I'm thinking of mixing up some sand in latex paint instead of buying dryloc, but I am not sure how much sand I will need for a gallon of latex paint.

Any ideas?

Thanks.


----------



## Hauntiholik (May 17, 2006)

Ghostess had a great point on adding sand to latex.



Ghostess said:


> Adding sand to paint is a great idea... but it has a tendency to get all funky. I used that method on some tombstones one year, and it took me twice as long to paint them.. of course, i added the sand to the paint while it was in the can (there was like 1/4 gallon of paint left in it). The sand fell to the bottom, and I had to stir it constantly, and then the paint lumped and tried to roll into crumbs when I tried to brush it on. But those tombstones look good!
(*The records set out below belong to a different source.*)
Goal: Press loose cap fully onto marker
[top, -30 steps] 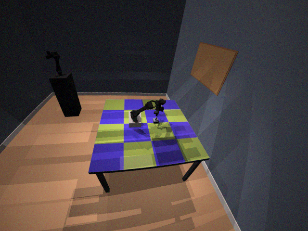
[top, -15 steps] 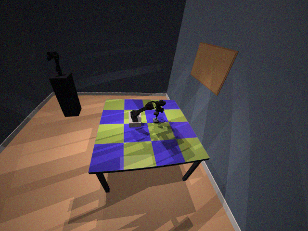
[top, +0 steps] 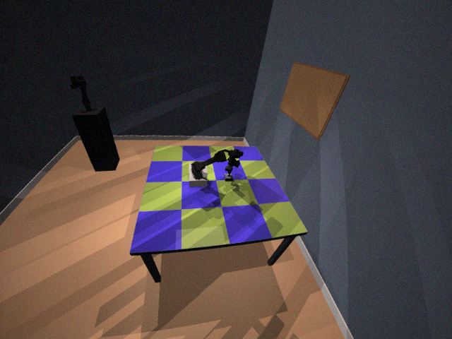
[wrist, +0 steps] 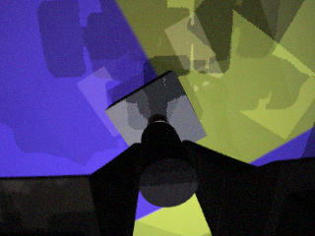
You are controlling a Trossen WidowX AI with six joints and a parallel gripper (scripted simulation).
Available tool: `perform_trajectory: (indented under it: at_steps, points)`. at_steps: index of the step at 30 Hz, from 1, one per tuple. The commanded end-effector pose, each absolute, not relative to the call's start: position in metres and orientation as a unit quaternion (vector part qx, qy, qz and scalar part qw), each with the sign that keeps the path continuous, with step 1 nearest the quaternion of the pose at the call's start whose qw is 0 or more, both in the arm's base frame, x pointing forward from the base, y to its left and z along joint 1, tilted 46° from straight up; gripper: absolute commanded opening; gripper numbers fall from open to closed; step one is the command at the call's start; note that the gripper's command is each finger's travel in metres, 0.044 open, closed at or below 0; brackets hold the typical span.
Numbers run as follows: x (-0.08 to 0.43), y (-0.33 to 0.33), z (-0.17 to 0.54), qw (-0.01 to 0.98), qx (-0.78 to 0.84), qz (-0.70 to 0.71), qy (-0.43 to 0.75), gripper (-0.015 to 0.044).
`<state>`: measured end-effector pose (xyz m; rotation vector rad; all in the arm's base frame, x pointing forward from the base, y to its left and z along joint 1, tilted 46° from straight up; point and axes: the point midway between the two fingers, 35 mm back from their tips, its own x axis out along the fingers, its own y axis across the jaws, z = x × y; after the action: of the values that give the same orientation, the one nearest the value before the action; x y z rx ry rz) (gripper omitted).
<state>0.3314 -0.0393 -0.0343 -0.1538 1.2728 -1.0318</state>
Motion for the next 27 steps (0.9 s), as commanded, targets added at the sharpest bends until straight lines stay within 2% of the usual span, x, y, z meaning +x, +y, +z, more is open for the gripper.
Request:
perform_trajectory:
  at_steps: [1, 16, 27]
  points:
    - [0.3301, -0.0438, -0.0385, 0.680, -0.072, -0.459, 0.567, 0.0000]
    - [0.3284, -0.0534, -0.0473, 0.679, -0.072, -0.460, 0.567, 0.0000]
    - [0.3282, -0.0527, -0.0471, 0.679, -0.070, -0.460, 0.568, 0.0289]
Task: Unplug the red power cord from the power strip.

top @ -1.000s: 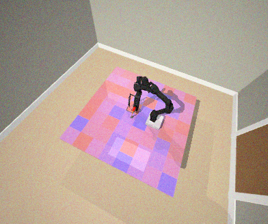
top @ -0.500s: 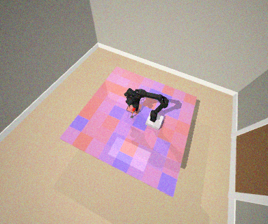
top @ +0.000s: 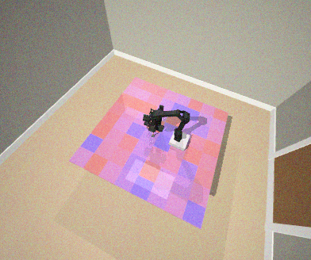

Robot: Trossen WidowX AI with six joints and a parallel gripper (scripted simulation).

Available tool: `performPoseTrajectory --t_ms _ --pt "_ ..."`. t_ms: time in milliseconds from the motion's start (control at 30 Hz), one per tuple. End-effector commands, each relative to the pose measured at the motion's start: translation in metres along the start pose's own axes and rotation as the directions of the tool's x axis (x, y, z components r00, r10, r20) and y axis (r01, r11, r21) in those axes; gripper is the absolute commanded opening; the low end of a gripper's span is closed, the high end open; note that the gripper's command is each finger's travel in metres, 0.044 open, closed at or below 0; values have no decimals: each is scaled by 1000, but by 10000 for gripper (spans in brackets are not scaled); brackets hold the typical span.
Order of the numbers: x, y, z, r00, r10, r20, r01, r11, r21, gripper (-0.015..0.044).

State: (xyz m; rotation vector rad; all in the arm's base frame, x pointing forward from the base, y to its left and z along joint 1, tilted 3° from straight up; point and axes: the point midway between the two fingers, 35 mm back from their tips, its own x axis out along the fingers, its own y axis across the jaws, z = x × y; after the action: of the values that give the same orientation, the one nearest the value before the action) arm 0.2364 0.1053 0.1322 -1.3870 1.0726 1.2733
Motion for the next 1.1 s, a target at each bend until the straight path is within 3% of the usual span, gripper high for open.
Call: performPoseTrajectory --t_ms 0,1067 --pt "2 1 -1 1000 13 1 -13 1000 -8 160" --pt "8 2 -39 1000 13 -2 -13 1000 -8 160"
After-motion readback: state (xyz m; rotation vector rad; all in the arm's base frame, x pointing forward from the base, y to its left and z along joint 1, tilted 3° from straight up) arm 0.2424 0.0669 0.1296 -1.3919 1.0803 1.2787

LOL
> 
> Someone, I think Bob Haas, told me to paint first, then sprinkle sand on the wet paint, then paint again. I'll try it out today and see how that goes. I have a whole sandbox full of sand thanks to kids that won't go near it.


----------



## RoxyBlue (Oct 6, 2008)

Here's a link to an article I found. It's a common technique used for getting texture in wall paint or or a non-skid surface to flooring:

http://ideas.reliableremodeler.com/Article.aspx?ID=479

I think sprinkling the sand on wet paint is a great idea as well - kind of like rolling a fresh doughnut in sugar & cinnamon


----------



## Robert (Apr 28, 2008)

hhhhhhmmmmmm... doughnuts...


----------



## Haasmama (Aug 15, 2005)

I built a facade a few years ago and literaly threw the sand onto to wet paint. Gave it a nice random pattern. I then painted over it. I have added sand to monster mud... That worked pretty well the sand didn't sink.


----------



## MotelSixx (Sep 27, 2008)

I've heard of many people painting their basement/garage and tossing on the sand after for both 'non slip' and aesthetic purposes.


----------